╭──

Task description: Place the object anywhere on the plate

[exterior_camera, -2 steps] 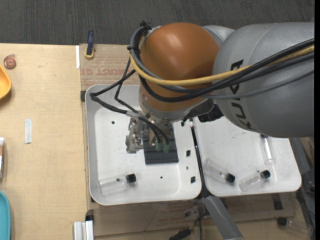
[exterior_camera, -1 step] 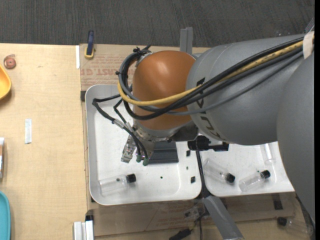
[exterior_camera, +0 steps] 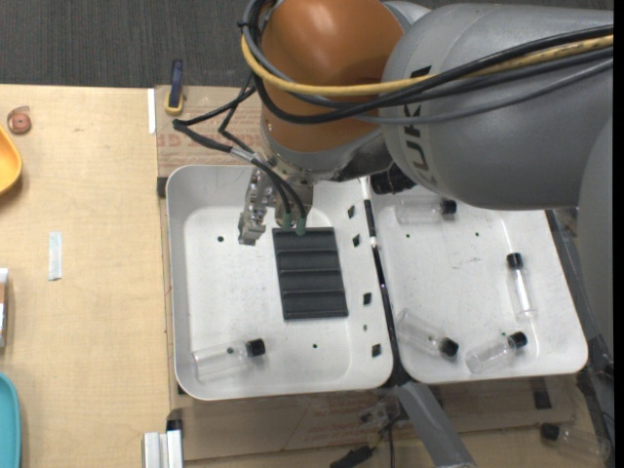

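Observation:
The black ribbed plate [exterior_camera: 313, 274] lies flat in the middle of the left bin [exterior_camera: 191, 291]. My gripper [exterior_camera: 273, 218] hangs just above the plate's far edge, under the orange wrist band, and its tip is partly hidden by cables. A small green bit [exterior_camera: 296, 227] shows at the plate's far edge below the gripper; I cannot tell what it is. A clear tube with a black cap [exterior_camera: 230, 355] lies on its side near the left bin's front left corner, well away from the gripper.
The right bin [exterior_camera: 468, 261] holds several clear black-capped tubes, along its far edge [exterior_camera: 426, 209], its right side [exterior_camera: 520, 283] and its front [exterior_camera: 429, 337]. The big grey arm covers the back right. A wooden bench top [exterior_camera: 88, 261] lies to the left.

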Action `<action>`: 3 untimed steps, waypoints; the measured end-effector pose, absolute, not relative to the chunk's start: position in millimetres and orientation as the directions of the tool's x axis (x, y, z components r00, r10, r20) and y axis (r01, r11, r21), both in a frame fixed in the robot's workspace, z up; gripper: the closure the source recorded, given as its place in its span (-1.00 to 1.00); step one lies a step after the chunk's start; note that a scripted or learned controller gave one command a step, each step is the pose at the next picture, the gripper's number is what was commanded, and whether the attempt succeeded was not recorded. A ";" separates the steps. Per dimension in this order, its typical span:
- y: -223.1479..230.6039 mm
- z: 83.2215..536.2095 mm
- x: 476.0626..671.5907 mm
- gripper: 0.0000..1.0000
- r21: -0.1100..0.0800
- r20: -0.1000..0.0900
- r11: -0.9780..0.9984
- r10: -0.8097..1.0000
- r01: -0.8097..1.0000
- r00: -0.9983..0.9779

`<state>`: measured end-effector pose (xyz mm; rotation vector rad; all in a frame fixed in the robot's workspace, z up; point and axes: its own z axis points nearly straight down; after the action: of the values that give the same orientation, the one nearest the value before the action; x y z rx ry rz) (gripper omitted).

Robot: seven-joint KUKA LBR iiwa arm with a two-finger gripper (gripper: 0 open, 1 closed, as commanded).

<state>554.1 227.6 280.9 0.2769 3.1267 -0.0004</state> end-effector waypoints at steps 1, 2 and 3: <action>227.3 250.3 551.1 1.00 -0.001 0.000 0.983 0.186 0.186 -0.983; 228.4 277.4 494.5 1.00 -0.001 0.000 0.996 0.094 0.094 -0.996; 228.4 329.2 566.9 1.00 0.001 -0.003 0.954 0.301 0.301 -0.954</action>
<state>566.9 228.4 329.2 0.4772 3.1016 0.0002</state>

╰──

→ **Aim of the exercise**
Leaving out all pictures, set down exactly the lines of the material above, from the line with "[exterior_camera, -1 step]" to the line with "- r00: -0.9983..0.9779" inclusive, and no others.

→ **Answer to this exercise**
[exterior_camera, -1 step] 
[exterior_camera, +0 steps] 

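Observation:
The black ribbed plate [exterior_camera: 313, 274] lies flat in the middle of the left bin [exterior_camera: 191, 291]. My gripper [exterior_camera: 273, 218] hangs just above the plate's far edge, under the orange wrist band, and its tip is partly hidden by cables. A small green bit [exterior_camera: 296, 227] shows at the plate's far edge below the gripper; I cannot tell what it is. A clear tube with a black cap [exterior_camera: 230, 355] lies on its side near the left bin's front left corner, well away from the gripper.
The right bin [exterior_camera: 468, 261] holds several clear black-capped tubes, along its far edge [exterior_camera: 426, 209], its right side [exterior_camera: 520, 283] and its front [exterior_camera: 429, 337]. The big grey arm covers the back right. A wooden bench top [exterior_camera: 88, 261] lies to the left.
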
Action `<action>`: 3 untimed steps, waypoints; the measured end-effector pose, absolute, not relative to the chunk's start: position in millimetres and orientation as the directions of the tool's x axis (x, y, z components r00, r10, r20) and y axis (r01, r11, r21), both in a frame fixed in the robot's workspace, z up; gripper: the closure the source recorded, given as its place in its span (-1.00 to 1.00); step one lies a step after the chunk's start; note that a scripted or learned controller gave one command a step, each step is the pose at the next picture, the gripper's number is what was commanded, and whether the attempt succeeded was not recorded. A ";" separates the steps. Per dimension in this order, its typical span:
- y: -223.1479..230.6039 mm
- z: 83.2215..536.2095 mm
- x: 476.0626..671.5907 mm
- gripper: 0.0000..1.0000
- r21: -0.1100..0.0800
- r20: -0.1000..0.0900
- r11: -0.9780..0.9984
- r10: -0.8097..1.0000
- r01: -0.8097..1.0000
- r00: -0.9983..0.9779

What appears above is the complete answer.